Простой пример, который приводился самим Параджановым. Снимают похороны отца главного героя, и деревенские женщины приглашены сыграть роль плакальщиц, поголосить, поплакать над умершим. Но они отказываются. Почему? Да потому, что в гроб положен мужчина, имя которого не Петро (как было по роли), а другое. Находят Петра, и снова не то — над плохим человеком они плакать не будут (ведь слезы настоящие, не бутафорские). И только когда нашли хорошего Петра, съемка началась.
Так было и в других случаях. Никакой условности — все по-настоящему. Тут не играли обряды, тут не было никакой формализации — для гуцулов это была обыкновенная жизнь. Точнее сказать, это был их обычный язык общения с окружающим миром. Заклинали духов не потому, что это красиво и так полагается к празднику, просто боялись, как бы те духи не напакостили, не загубили урожай, не навредили здоровью. И так далее. Потому здесь язык адекватен природе (хитрить себе во вред), потому субъекты последней должны отражаться адекватно (если Петро — так Петро). Знак есть отражение реального мира, он работает лишь в тех случаях, когда сопряжен с действием, направленным на определенный объект. Потому бытие здесь есть язык, тот самый, на котором говорит человек с незамутненным сознанием, сознанием, не засоренным пустыми, зряшными идеологемами.
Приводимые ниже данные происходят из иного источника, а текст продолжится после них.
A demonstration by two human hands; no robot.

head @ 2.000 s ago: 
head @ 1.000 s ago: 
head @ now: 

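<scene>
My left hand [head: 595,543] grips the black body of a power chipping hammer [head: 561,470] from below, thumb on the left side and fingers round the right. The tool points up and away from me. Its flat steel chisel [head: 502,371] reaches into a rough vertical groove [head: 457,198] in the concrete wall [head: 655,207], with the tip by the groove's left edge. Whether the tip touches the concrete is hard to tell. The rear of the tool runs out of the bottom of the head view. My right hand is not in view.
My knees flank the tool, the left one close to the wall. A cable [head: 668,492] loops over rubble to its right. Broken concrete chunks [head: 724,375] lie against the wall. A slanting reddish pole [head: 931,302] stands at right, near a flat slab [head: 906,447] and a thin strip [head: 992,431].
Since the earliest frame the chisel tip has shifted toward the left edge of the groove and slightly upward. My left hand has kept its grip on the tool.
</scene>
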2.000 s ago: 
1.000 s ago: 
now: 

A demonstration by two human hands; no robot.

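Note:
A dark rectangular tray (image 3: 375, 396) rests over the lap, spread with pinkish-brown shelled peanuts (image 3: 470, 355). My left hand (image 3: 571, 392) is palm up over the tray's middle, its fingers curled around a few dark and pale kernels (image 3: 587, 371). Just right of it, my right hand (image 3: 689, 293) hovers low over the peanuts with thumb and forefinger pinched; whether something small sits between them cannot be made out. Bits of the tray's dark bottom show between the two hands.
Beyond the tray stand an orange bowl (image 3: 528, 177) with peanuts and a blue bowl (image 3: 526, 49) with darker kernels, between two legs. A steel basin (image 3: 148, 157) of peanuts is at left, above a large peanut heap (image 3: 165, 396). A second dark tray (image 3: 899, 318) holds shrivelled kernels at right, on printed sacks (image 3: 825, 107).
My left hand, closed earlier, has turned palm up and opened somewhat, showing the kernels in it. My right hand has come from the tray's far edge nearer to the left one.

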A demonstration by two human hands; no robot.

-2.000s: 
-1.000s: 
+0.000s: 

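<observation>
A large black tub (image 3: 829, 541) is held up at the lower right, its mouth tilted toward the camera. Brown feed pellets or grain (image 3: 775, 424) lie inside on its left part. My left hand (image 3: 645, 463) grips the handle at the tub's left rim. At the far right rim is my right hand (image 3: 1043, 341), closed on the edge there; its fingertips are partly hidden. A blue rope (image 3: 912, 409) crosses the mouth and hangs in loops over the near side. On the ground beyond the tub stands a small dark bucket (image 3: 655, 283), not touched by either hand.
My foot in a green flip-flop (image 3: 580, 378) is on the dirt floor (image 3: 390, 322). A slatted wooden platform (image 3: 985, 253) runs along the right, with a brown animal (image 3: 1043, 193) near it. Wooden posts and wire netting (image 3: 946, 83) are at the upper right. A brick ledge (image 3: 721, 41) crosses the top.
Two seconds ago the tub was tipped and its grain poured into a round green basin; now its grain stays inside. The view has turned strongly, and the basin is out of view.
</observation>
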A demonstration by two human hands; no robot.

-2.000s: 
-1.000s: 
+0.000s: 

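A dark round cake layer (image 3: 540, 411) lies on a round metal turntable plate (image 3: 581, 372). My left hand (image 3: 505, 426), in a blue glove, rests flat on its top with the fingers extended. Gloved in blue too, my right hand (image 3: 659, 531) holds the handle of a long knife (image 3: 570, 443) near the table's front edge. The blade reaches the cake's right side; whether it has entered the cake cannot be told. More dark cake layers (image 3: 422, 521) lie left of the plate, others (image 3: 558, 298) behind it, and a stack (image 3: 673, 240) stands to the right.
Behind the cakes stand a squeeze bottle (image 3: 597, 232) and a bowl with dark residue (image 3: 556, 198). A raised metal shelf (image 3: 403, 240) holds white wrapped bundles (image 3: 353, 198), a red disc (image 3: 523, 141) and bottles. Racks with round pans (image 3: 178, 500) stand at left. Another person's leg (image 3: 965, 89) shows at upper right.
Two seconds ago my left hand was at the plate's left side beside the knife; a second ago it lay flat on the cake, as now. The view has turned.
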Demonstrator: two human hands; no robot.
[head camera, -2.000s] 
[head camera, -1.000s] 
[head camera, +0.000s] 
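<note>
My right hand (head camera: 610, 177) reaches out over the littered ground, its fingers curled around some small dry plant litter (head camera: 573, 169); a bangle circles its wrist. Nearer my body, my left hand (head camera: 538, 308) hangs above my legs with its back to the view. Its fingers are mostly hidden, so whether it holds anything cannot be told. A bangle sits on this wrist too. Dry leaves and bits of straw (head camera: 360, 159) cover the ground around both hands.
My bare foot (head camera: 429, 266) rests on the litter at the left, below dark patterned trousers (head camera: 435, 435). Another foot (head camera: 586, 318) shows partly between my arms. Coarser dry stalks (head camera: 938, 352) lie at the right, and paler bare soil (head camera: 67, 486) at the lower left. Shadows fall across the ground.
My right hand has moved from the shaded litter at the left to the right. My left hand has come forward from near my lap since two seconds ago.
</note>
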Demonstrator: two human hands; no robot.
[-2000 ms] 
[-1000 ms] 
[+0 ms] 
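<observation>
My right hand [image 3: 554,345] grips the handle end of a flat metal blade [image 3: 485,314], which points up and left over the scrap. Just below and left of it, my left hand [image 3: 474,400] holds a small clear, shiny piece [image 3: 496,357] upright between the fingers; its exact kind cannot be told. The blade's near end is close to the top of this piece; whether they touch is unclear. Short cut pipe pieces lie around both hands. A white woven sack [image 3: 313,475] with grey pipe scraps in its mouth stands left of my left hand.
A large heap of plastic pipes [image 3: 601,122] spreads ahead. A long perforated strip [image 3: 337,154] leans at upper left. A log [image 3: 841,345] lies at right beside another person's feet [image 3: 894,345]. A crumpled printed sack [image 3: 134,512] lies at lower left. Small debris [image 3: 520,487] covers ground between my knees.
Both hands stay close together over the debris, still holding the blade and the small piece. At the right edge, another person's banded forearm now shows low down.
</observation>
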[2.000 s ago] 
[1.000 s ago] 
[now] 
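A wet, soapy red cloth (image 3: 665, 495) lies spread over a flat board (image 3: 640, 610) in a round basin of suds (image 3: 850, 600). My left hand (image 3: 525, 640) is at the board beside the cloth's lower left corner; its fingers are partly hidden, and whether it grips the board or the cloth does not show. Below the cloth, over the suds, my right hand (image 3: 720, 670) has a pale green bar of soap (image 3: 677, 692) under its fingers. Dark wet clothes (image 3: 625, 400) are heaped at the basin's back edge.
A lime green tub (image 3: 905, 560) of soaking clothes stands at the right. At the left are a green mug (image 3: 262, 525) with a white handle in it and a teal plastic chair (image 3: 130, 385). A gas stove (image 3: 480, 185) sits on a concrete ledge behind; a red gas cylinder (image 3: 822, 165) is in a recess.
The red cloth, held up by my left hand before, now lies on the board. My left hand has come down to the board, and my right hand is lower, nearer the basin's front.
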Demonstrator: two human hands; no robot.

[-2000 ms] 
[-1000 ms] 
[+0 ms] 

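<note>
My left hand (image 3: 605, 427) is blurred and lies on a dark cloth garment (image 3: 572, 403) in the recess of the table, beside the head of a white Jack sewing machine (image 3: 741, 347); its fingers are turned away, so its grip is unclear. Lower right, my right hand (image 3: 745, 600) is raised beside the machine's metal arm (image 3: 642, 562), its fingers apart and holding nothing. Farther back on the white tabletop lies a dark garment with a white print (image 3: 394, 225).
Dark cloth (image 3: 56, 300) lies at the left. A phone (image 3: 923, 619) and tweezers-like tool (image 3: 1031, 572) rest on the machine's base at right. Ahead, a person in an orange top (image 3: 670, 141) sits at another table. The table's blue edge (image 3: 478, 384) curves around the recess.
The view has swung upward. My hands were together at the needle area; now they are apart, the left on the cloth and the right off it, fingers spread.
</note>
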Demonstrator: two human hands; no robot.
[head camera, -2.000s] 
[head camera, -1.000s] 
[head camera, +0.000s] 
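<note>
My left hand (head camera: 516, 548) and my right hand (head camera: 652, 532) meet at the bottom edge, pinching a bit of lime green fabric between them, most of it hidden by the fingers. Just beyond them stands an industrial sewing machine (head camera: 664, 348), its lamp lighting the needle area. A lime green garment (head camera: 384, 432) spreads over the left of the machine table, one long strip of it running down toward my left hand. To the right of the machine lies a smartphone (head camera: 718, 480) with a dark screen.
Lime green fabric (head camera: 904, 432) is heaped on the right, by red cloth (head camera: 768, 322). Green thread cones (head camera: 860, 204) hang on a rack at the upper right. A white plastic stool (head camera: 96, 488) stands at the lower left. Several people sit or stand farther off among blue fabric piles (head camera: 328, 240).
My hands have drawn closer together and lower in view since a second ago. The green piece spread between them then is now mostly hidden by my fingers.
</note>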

Начало 60-х в СССР — это время, когда советская обрядность начала терять силу. Чахло и идеологически насыщенное слово, которое заклинало будущее, взывало к нему как единственному оправданию тягот и несовершенств сегодняшнего дня. То, что должно было вытеснить, заменить прежние средства реализации подсознательных стремлений, их корректировки и табуирования определенных зон, явно пробуксовывало. Тем бóльшим откровением стало открытие фильмом той реальности — живой реальности, — которой является вроде бы архаический слой сознания.
С. Тримбач
Журнал "Киноведческие записки" № 66, 2004 год.